Question

A car company is considering a new engine filter for its new hybrid automobile line. But it does not want to switch to the new brand unless there is evidence that the new filter can improve fuel economy for the vehicle (miles per gallon). The experimental design is set up so that each of the 10 cars drive the same course twice - once with the old filtration system and once with the new version. The data collected is shown below:

Car #	Current Filter	New Filter
1	7.6	7.3
2	5.1	7.2
3	10.4	6.8
4	6.9	10.6
5	5.6	8.8
6	7.9	8.7
7	5.4	5.7
8	5.7	8.7
9	5.5	8.9
10	5.3	7.1

Conduct a hypothesis testing to determine whether the new filtration system is superior.
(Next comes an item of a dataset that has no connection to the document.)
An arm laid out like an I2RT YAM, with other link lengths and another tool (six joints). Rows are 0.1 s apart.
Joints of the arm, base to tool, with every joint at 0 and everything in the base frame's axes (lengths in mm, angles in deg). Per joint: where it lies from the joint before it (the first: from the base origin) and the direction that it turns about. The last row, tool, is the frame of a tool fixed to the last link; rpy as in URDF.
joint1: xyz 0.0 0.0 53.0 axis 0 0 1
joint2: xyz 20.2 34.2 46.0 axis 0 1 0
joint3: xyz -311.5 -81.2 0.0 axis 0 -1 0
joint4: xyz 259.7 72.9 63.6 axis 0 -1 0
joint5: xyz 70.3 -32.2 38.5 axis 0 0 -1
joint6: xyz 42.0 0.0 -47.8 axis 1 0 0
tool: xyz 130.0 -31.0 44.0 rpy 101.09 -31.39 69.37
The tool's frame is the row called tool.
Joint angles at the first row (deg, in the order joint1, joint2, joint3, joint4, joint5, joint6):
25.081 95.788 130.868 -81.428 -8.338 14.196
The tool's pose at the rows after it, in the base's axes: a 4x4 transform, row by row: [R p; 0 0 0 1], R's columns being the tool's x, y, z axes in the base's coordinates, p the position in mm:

Provide the p-value from your analysis.

Answer 1

Current Filter	New Filter	Difference
7.6	7.3	0.3
5.1	7.2	-2.1
10.4	6.8	3.6
6.9	10.6	-3.7
5.6	8.8	-3.2
7.9	8.7	-0.8
5.4	5.7	-0.3
5.7	8.7	-3
5.5	8.9	-3.4
5.3	7.1	-1.8

Sample mean of the difference using excel function AVERAGE(), x̅d = -1.4400

Sample standard deviation of the difference using excel function STDEV.S() sd = 2.2406

Sample size, n = 10

Null and Alternative hypothesis:  

Ho : µd =    0

H1 : µd <    0

Test statistic:  

t = (x̅d)/(sd/√n) = (-1.44)/(2.2406/√10) =    -2.0323

df = n-1 =    9

p-value :  

Left tailed p-value = T.DIST(-2.0323, 9, 1) =    0.0363

Decision:  

p-value < 0.05, Reject the null hypothesis  

Conclusion:  

There is enough evidence to conclude that  the new filtration system is superior at 0.05 significance level.